Earlier this month, almost 100 chess queens from 20 Success Academy schools made their best move yet! These chess queens traveled to Harlem West on a day off from school to compete in the first Success Academy all-girls chess tournament. The tournament is part of a new initiative to get more girls involved in chess.

It is no secret that chess is far more popular with boys, especially in the older grades. Boys outnumber girls nearly 20 to 1 in the chess world. The gender gap is worse on a professional level: No woman has won the World Chess Championships, and just 2 percent of all chess grandmasters are female.

At Success Academy, every child learns to play chess. The schools have chess teams that compete against each other. Our teams also regularly compete against other schools and have won national championships. These teams have girls who love chess just as much as the boys. Unfortunately, many of their closest friends believe that chess is “a boy’s game.” Our girl chess players have told me this.

As an educator, I feel a responsibility to help change these perceptions and empower more girls to play chess. I learned to play when I was 5; growing up in the South Bronx, I was just one of two girls on my school chess team. I loved chess because it taught me valuable lessons and skills.

I am not the only one who feels strongly about closing the gender gap in chess. Sean O’Hanlon, the network’s chess program director, reminds us that girls can play just as well as boys. “As teachers, we have to make sure that we are cognizant of our biases and that we are destroying them right at their root,” he tells teachers.

With his support and the help of other chess teachers at Success Academy, we planned the all-girls tournament – and in just this one event, we already saw promising signs of change. “I got to analyze every single one of their games, which is something I don’t normally get to do with 15 scholars at every tournament. The girls definitely got that individual attention, and it really helped,” Chris Johnson, a chess teacher at SA Harlem 4, told me. Our chess queens benefited from that more targeted feedback. We also observed girls talking about the gender gap in chess. A fourth grade scholar named Maia, for example, shared with her teammates that there are only two women on the list of top 100 chess players.
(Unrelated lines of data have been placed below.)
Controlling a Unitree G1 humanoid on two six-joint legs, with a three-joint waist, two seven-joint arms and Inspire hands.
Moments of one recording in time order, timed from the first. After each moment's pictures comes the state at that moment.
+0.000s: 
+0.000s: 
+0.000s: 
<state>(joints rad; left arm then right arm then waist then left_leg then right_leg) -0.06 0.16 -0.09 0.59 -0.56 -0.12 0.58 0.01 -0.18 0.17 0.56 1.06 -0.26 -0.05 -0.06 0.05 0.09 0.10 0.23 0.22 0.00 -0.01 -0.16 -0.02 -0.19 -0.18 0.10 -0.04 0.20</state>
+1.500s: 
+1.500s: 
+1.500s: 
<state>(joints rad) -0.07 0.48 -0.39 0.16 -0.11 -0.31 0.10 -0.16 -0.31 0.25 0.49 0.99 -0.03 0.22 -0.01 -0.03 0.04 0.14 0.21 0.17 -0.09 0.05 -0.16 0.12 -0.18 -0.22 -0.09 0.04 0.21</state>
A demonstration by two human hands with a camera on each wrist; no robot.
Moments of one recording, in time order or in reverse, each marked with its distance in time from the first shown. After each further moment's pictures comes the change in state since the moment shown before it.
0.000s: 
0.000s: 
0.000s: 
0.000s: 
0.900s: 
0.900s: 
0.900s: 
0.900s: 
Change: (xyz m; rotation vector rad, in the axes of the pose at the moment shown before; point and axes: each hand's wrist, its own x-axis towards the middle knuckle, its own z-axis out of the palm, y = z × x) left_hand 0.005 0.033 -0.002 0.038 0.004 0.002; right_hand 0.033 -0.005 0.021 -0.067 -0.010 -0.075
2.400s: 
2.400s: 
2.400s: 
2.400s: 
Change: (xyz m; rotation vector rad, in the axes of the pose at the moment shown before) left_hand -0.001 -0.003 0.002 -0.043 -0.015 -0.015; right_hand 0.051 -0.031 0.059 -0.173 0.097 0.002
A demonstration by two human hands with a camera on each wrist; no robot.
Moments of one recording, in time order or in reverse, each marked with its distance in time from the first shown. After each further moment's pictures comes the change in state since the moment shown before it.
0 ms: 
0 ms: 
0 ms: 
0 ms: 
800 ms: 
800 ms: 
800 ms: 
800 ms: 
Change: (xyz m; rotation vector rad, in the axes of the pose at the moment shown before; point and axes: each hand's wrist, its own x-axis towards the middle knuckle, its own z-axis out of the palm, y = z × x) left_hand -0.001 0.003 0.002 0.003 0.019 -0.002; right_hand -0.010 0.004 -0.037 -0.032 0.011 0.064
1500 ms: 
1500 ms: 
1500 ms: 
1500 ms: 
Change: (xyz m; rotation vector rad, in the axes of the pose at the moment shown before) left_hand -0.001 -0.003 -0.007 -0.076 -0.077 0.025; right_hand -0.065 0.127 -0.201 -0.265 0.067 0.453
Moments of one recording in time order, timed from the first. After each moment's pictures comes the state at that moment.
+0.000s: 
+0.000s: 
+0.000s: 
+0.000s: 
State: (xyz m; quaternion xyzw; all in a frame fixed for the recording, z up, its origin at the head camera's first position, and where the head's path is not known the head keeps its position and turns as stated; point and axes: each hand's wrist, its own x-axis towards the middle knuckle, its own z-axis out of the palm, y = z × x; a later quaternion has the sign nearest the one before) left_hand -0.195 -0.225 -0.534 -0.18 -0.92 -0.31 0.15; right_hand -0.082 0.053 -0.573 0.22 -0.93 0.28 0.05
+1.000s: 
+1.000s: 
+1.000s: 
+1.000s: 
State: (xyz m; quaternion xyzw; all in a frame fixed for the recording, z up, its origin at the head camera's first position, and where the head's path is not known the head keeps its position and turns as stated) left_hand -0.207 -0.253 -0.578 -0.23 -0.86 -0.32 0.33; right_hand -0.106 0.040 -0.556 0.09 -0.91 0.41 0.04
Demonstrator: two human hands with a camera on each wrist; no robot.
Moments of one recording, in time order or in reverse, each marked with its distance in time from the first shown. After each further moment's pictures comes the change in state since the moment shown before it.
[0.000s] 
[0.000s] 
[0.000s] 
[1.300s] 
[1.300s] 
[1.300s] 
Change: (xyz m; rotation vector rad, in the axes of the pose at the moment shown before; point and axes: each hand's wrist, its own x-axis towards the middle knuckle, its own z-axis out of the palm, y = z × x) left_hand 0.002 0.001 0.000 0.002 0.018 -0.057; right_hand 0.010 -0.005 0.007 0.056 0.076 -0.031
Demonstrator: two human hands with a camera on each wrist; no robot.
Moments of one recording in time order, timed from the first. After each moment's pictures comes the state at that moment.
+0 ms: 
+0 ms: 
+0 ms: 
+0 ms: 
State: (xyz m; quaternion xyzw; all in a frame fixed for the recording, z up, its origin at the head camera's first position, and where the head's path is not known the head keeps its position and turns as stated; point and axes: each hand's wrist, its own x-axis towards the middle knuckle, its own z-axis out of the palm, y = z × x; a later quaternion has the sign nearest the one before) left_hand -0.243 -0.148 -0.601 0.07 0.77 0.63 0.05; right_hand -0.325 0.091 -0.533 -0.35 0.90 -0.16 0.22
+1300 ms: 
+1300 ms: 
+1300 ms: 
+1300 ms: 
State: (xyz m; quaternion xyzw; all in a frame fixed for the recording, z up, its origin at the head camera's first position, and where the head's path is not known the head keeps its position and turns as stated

We hope it won’t be for long.

Our long-term goal at the network is to have an equal ratio of boys and girls in the chess program. We know we can get there. The top five players at eight of our schools include girls. At two of these schools, girls hold the number one spot.

We will continue to invite girls to compete against each other in chess in hopes that they will keep learning from one another and serve as role models for other girls. Our expectations for them will remain high. They will still attend the same chess club practices, camps, weekend tournaments, and external events as the boys. They will also continue to compete with boys and be accountable for completing the same work.

And they will make their mark as Success Academy’s own chess queens.